* [Task item] Filter the records below, keeping only lines with the string "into".
● ● ● ●
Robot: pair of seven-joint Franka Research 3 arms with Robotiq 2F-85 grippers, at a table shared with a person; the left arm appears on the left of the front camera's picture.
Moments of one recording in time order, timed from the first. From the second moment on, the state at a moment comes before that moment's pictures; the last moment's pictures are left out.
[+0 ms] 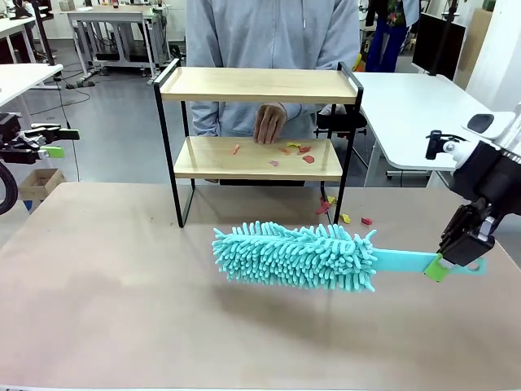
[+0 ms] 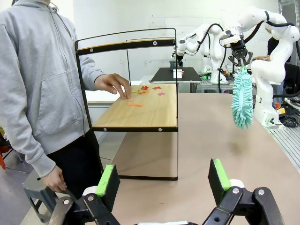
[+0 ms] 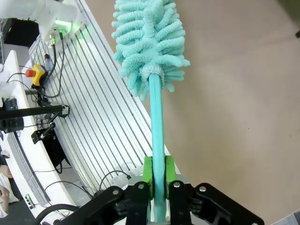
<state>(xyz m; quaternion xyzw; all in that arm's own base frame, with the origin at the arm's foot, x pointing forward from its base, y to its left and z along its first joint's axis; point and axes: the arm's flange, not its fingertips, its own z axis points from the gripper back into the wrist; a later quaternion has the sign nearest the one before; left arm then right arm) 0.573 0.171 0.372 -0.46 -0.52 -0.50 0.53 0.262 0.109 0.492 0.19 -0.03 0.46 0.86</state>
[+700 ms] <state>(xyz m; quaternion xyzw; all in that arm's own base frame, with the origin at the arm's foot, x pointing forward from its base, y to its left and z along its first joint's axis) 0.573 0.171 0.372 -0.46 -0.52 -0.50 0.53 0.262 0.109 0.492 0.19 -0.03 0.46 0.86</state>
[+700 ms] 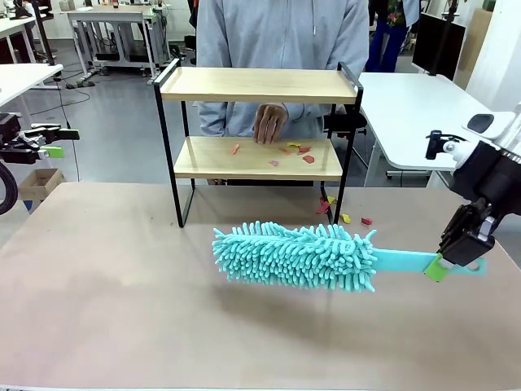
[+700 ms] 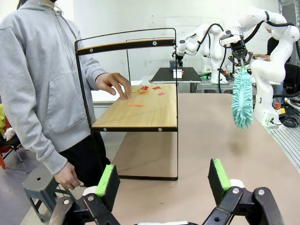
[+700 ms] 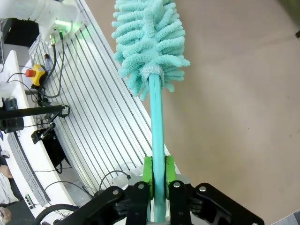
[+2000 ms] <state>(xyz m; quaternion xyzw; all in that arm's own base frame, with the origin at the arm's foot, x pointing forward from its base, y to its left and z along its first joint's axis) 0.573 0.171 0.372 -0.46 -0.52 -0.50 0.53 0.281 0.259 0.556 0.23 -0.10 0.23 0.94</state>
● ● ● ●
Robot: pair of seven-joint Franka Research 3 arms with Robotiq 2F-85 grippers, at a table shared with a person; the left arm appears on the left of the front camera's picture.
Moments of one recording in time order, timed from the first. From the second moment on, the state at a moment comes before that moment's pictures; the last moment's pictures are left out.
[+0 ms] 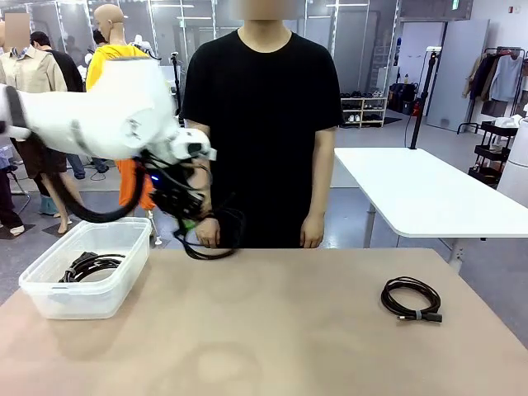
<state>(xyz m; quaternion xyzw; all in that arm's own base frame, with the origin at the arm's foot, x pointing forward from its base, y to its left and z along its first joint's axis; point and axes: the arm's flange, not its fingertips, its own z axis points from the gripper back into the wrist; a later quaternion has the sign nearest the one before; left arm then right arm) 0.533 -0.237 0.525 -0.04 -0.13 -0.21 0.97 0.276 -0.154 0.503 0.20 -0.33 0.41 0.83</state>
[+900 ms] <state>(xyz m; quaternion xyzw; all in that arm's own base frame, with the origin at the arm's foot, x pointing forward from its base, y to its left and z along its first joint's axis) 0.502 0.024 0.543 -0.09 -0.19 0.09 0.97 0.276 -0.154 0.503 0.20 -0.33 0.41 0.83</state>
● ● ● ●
* [Output for this exercise]
<state>(xyz m; quaternion xyzw; all in that arm's own base frame, with the origin at the arm's foot, x pointing forward from its base, y to its left and z along its first joint's axis; point and axes: the arm's flange, not its fingertips, its own z axis points from the gripper back into the wrist; a later quaternion has the sign nearest the one before; left arm then right arm) 0.573 0.171 0.372 -0.46 -0.52 -0.50 0.53 0.262 0.109 0.492 0.19 -0.03 0.46 0.86</state>
<state>(xyz m; quaternion xyzw; all in that arm's own base frame, with the origin at the arm's foot, x pointing forward from its base, y to its left and z along its first joint's axis; point and axes: the arm's flange, not its fingertips, its own z axis points from the gripper back into the wrist; a later quaternion has the sign nearest the one before; left arm then right arm) 0.533 -0.237 0.525 -0.04 -0.13 -0.21 0.97 0.276 -0.154 0.503 0.20 -0.33 0.41 0.83</state>

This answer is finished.